Consumer stocks led the charge, with defensive names like Coles (COL, +1.7%) and Woolworths (WOW, +1.6%) gaining alongside discretionary plays such as Collins Food (CKF, +2.0%) and Breville (BRG, +1.7%). Interest rate-sensitive sectors also shone, with Real Estate Investment Trusts (XPJ, +1.3%) and Financials (XFJ, +1.1%) capitalizing on the prospect of lower rates. Standout performers included AMP (AMP, +0.9%, +27.8% over 1 month) and Pro Medicus (PME, +0.9%, +138.7% over 1 year).
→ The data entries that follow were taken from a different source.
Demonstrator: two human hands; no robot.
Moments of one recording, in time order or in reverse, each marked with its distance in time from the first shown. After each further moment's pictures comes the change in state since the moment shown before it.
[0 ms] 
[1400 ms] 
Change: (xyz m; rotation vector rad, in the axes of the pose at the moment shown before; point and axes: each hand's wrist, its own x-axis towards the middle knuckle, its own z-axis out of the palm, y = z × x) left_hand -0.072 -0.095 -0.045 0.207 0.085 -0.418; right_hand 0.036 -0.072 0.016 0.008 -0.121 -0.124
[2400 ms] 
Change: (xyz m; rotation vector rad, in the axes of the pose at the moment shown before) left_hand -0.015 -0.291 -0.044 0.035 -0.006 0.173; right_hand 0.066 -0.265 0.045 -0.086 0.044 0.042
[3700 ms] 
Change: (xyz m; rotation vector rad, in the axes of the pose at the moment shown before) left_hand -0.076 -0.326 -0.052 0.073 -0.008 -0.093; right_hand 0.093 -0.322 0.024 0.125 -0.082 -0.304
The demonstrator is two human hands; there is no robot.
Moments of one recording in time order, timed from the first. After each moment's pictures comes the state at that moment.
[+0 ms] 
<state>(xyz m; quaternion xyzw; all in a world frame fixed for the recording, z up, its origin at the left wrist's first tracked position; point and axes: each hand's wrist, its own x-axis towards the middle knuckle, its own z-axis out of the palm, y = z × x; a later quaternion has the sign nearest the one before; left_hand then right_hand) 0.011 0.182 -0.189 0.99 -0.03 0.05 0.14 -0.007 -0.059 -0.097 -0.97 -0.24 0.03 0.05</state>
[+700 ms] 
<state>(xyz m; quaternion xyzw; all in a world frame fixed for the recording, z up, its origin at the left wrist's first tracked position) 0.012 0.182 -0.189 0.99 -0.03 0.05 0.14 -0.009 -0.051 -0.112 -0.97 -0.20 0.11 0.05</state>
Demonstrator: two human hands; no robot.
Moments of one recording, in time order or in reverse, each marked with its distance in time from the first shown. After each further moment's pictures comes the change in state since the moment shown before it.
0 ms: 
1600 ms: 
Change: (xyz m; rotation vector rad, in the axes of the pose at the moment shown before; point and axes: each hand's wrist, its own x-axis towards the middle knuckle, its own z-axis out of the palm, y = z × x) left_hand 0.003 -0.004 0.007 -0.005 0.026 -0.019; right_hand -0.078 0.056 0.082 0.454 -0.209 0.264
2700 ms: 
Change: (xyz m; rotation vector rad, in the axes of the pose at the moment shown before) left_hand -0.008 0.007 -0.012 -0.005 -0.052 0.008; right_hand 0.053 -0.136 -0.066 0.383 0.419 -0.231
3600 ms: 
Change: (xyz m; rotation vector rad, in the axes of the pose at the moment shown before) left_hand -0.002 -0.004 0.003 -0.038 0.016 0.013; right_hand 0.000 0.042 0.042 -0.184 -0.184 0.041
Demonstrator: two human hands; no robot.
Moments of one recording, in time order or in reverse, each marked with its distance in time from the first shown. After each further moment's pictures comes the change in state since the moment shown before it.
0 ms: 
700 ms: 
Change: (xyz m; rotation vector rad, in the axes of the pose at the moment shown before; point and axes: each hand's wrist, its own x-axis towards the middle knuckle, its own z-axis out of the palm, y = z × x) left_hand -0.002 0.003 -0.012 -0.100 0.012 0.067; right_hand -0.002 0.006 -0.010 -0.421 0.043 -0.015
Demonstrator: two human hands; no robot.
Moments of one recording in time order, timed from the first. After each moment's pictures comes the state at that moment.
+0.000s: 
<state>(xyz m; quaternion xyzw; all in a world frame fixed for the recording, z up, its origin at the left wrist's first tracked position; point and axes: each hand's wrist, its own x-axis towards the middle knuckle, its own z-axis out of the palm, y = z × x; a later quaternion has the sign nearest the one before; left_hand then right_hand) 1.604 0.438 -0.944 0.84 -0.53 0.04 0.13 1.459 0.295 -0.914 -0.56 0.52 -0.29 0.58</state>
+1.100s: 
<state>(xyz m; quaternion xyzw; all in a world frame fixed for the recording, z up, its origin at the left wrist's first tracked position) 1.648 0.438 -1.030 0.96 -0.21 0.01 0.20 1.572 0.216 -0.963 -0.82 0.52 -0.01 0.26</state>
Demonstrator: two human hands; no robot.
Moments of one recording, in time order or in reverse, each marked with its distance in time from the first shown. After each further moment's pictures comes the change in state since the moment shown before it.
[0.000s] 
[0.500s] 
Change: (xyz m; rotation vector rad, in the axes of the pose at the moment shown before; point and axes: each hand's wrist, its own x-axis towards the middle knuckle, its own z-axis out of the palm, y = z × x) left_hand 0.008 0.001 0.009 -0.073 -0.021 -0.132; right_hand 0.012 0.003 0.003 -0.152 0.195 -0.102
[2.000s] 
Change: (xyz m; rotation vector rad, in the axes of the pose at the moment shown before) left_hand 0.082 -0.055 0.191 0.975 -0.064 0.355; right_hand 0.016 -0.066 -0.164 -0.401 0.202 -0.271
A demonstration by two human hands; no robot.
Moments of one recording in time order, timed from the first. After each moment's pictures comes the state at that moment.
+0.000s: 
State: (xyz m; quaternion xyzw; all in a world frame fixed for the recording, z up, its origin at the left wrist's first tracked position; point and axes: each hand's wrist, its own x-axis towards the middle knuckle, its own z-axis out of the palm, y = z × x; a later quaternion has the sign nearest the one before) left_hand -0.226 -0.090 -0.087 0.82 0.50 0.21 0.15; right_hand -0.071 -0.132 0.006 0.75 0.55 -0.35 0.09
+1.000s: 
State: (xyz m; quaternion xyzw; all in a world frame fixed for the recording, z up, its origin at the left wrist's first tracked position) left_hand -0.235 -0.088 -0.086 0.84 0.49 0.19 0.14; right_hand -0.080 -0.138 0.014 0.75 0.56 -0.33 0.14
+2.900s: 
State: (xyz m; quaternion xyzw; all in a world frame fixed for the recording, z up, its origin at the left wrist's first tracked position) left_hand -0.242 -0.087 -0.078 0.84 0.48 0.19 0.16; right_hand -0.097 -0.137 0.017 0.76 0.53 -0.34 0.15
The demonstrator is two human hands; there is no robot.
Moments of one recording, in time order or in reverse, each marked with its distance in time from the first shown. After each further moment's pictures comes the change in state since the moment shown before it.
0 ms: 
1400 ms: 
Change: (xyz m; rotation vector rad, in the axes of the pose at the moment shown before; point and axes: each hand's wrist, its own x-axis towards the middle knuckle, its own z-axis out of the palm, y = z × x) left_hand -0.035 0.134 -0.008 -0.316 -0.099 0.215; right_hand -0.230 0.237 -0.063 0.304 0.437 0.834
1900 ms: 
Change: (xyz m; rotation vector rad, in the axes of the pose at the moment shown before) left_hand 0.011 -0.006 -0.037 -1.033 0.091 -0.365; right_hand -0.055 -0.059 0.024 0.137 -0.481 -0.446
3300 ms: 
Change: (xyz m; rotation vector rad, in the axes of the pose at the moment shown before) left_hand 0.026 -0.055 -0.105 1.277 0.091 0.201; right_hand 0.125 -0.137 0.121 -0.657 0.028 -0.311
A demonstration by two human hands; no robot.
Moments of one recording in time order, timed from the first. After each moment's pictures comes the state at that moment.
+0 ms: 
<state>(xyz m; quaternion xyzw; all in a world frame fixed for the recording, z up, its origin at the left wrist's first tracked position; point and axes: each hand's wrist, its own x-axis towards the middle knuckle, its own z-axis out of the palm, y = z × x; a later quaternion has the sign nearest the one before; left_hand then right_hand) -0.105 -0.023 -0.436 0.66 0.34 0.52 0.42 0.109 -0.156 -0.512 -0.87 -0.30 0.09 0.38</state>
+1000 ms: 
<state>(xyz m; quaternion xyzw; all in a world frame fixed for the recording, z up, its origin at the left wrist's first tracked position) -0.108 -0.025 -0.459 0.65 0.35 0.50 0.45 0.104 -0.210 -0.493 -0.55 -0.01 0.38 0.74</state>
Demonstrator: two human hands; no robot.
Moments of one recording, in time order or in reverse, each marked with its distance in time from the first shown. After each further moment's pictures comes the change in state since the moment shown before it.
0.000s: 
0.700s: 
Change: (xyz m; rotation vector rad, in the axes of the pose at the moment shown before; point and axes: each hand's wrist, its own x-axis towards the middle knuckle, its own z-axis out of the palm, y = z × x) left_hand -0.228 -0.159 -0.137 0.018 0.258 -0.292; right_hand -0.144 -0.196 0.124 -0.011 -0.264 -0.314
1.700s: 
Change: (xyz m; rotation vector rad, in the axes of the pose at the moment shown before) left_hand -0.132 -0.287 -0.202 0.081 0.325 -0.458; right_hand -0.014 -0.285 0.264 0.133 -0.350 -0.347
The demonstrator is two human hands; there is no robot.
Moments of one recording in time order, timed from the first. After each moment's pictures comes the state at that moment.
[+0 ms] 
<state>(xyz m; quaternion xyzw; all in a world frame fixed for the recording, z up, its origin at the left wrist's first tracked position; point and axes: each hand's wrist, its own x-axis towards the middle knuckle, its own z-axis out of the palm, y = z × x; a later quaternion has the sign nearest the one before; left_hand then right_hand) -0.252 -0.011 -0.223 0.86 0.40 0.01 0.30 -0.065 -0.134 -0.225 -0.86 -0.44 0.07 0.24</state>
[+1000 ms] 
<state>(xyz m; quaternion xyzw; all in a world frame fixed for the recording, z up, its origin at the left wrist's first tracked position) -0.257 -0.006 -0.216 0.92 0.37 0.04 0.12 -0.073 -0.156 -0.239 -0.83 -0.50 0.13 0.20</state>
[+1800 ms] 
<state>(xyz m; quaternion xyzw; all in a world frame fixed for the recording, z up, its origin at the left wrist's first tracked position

However, weaker base metals and iron ore prices weighed on Resources (XJR, -0.25%), with companies like Pilbara Minerals (PLS, -1.5%) under pressure. Information Technology (XIJ, -0.4%) also lagged, reflecting a pullback in US tech stocks. Notable losers included Flight Centre Travel Group (FLT, -3.6%) and Treasury Wine Estates (TWE, -2.9%).
Global trade developments added context, with US-China trade talks in Stockholm concluding productively but without major breakthroughs. Reports of potential 20-25% US tariffs on India and a narrowing US goods trade deficit underscored ongoing trade tensions, which could impact Australian exporters if escalated.